## Exercise goal:
Copy, from the data below, each line that has the word "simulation".

═════ Dataset

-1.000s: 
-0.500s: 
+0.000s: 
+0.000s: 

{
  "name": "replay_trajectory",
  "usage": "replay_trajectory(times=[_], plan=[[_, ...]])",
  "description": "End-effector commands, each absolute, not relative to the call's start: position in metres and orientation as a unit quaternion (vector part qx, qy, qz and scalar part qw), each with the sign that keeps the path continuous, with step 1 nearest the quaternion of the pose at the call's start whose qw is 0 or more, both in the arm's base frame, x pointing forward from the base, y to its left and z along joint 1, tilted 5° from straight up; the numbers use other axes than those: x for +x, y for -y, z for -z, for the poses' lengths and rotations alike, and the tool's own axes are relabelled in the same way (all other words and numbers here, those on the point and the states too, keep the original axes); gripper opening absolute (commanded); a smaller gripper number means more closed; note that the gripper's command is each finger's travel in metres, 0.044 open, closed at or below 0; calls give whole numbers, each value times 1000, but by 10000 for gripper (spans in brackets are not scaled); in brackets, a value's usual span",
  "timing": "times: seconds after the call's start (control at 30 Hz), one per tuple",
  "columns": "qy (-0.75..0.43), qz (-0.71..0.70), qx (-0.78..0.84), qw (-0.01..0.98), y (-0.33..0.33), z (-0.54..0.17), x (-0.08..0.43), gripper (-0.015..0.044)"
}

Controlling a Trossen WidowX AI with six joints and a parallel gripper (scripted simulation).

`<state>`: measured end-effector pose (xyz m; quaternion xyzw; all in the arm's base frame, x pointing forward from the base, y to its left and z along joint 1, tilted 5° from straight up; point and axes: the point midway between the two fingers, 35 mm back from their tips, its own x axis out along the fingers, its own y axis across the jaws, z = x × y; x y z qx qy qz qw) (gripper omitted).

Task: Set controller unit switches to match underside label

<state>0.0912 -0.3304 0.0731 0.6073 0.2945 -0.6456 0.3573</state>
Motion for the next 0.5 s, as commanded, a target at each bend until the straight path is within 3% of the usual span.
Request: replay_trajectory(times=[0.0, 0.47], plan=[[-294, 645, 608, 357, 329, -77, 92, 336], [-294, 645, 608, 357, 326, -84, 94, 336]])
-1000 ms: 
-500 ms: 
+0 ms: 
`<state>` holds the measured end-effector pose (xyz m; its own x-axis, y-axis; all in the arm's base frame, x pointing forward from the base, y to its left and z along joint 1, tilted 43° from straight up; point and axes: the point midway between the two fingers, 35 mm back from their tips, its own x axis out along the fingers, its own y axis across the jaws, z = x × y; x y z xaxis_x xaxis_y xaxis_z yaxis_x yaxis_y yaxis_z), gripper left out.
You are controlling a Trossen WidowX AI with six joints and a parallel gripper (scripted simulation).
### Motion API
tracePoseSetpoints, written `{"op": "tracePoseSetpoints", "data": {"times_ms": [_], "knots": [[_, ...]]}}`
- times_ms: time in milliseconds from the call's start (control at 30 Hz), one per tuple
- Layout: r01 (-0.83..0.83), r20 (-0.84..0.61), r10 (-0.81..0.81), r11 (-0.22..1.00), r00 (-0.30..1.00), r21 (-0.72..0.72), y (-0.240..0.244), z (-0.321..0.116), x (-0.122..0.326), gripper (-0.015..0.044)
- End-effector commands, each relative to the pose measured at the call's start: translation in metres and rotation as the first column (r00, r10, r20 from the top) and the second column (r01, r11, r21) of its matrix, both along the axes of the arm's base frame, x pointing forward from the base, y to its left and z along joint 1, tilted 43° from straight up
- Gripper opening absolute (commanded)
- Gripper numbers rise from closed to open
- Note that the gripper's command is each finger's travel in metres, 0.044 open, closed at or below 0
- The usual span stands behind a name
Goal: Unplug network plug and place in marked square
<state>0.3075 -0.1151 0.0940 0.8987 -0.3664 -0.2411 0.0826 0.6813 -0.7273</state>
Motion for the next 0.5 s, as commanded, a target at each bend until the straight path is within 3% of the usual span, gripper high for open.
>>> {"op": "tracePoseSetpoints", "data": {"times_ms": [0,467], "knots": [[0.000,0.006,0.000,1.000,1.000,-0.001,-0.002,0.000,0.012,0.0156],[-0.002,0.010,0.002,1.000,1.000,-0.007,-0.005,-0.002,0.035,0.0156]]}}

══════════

## Written response:
Controlling a Trossen WidowX AI with six joints and a parallel gripper (scripted simulation).
You are controlling a Trossen WidowX AI with six joints and a parallel gripper (scripted simulation).

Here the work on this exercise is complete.